As I got interested in roving more for satellite operations, I was looking for ways to slim down the equipment I needed to carry, particularly on trips that require a flight. While packing one night, I noticed I had a Tronsmart WC2F USB power adapter that supports the Qualcomm Quick Charge 2.0 protocol. This is one of several protocols that let devices use higher voltages and currents over a standard USB A connector. There are a few versions, but in short, this protocol allows for the USB power adapter to supply 12V at 1.5A, among other less interesting voltages (to me anyway). This seemed like a perfect way to charge my 12V devices – my Kenwood TH-D74, Ailunce HD-1, and Yaesu FT-817ND – without having to bring along an additional wall wart.

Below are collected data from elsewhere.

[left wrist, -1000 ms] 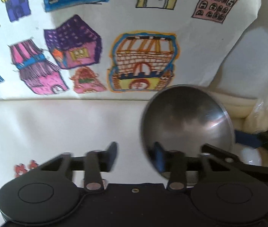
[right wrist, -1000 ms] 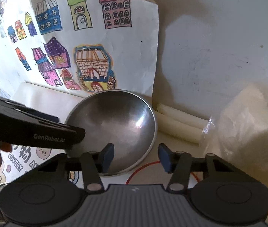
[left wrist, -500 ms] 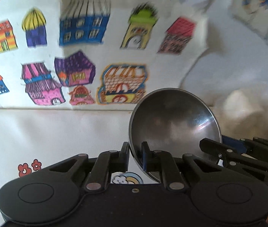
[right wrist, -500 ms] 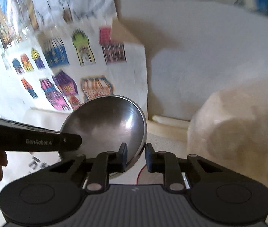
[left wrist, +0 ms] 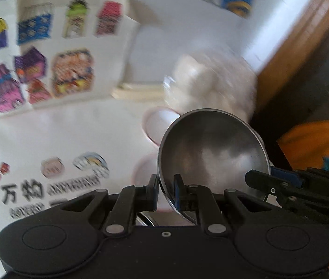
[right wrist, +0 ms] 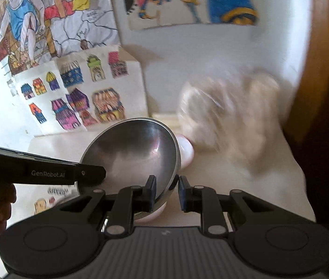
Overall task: Organize plates and bowls
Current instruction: 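Carry the small steel bowl with both grippers beside the plate stack and open the left gripper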
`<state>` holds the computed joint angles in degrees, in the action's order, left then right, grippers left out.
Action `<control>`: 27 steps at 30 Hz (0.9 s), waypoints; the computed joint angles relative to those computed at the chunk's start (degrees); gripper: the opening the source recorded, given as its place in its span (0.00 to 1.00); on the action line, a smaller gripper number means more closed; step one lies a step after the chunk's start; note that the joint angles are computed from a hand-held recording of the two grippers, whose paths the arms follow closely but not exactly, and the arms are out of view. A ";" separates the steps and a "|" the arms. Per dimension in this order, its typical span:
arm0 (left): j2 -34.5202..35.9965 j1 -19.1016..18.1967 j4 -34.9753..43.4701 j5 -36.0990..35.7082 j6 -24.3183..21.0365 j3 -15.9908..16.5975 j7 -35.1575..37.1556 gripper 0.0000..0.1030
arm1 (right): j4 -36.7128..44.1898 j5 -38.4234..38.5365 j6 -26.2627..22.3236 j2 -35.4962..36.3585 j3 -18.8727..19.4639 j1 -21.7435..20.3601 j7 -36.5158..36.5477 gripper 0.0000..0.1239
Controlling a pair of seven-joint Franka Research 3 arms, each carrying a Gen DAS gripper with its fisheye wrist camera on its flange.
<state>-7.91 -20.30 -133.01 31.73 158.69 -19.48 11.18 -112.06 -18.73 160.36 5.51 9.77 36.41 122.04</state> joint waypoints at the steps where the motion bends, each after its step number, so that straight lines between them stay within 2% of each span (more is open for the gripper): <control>1: 0.07 -0.56 -0.40 -0.90 0.72 -0.01 1.04 0.13 | -2.08 -1.31 -0.50 -1.81 -0.24 0.38 2.39 0.18; 4: 1.14 -2.29 -0.90 -4.24 2.22 -0.23 3.74 0.13 | -7.56 -2.08 -1.87 -6.45 1.06 -0.49 7.16 0.18; 7: 2.51 -3.93 -0.96 -7.23 2.39 -0.52 6.63 0.14 | -12.23 0.77 -2.58 -10.06 2.93 -2.06 8.85 0.18; 11: 4.04 -6.23 -1.10 -14.53 2.41 -0.39 11.84 0.15 | -15.97 4.91 -5.06 -12.66 4.82 -3.44 7.83 0.18; 16: 5.79 -7.02 -0.84 -19.49 2.21 -0.18 16.33 0.15 | -18.04 9.41 -6.35 -13.15 5.54 -4.13 5.47 0.19; 19: 6.78 -6.99 0.32 -19.85 0.25 -0.25 16.56 0.15 | -18.03 12.65 -5.92 -11.85 5.16 -4.05 2.45 0.19; 27: 11.60 -7.14 6.94 -14.74 -6.48 -0.02 13.08 0.17 | -13.83 18.99 -6.37 -6.37 3.12 -4.11 -9.53 0.19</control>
<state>3.69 -27.44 -126.07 16.99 152.21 -19.50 24.26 -125.89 0.26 153.99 -0.86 12.89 32.29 112.51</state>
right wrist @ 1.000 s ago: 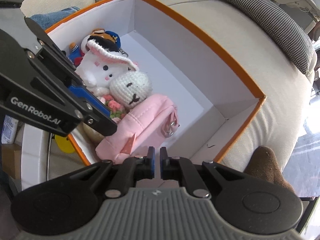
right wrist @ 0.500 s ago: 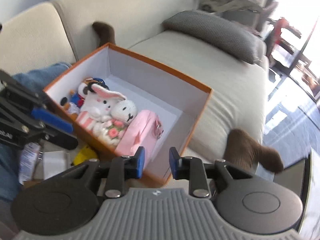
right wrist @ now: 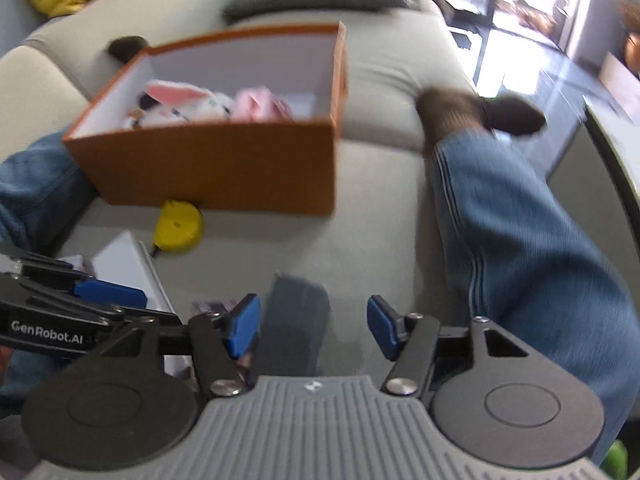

After digging a bit, I found an article on Hackaday where someone made a custom power adapter using Digispark, a modified regulator, and some simple handshaking code. Going down into the comments, Sam Mallicoat mentions the handshake can simply be done with a couple resistors and a momentary switch. Even better, Horst Leykam replied that a regular old latching SPST could work instead of a momentary switch. Aha! Since I was trying to keep this compact, this seemed like a great option compared to adding a microcontroller to the system. My plan was to made a cable adapter with an in-line switch that contained the resistors. A USB A male connector on one end and 2.1mm barrel connector on the other would give me good compatibility with my devices.
For the switch, I ended up buying a simple Leviton in-line lamp cord switch which is large enough to hold the resistors inside and can be found online or a hardware store. I unfortunately didn’t take photos at the time, and I admit it wasn’t pretty inside; I had to use some hot glue to keep wires where I wanted them and rip out the regular lamp cord contacts. But still, it was not too difficult of a project. As this uses a SPST switch, the operation is as follows:
- Plug USB cable of adapter into Tronsmart
- Cycle the adapter switch to off (if it’s not off already)
- Switch adapter on
- Voila! After a moment, 12V will be coming out on the barrel connector
Note that this switch does not control power entirely; when the switch is in the off position and before cycling it, it will still be outputting 5V. This is likely not an issue for a 12V device, but of course, proceed at your own risk!
While I know my adapter could be prettier, I’ve been happy with it so far. I have 2.1mm y-splitter cable which allows me to charge two devices at a time, usually my D74 (with a small connector adapter) and HD-1 or D74 and 817ND. While it could actually run one of those devices at a time based on its current capability, the inexpensive switching regulator in the Tronsmart is expectedly noisy, so this really should only be used as a charger. Since the Tronsmart is a dual USB port charger, I can bring this adapter to charge my radios and iPhone or iPad all from the same outlet at the same time.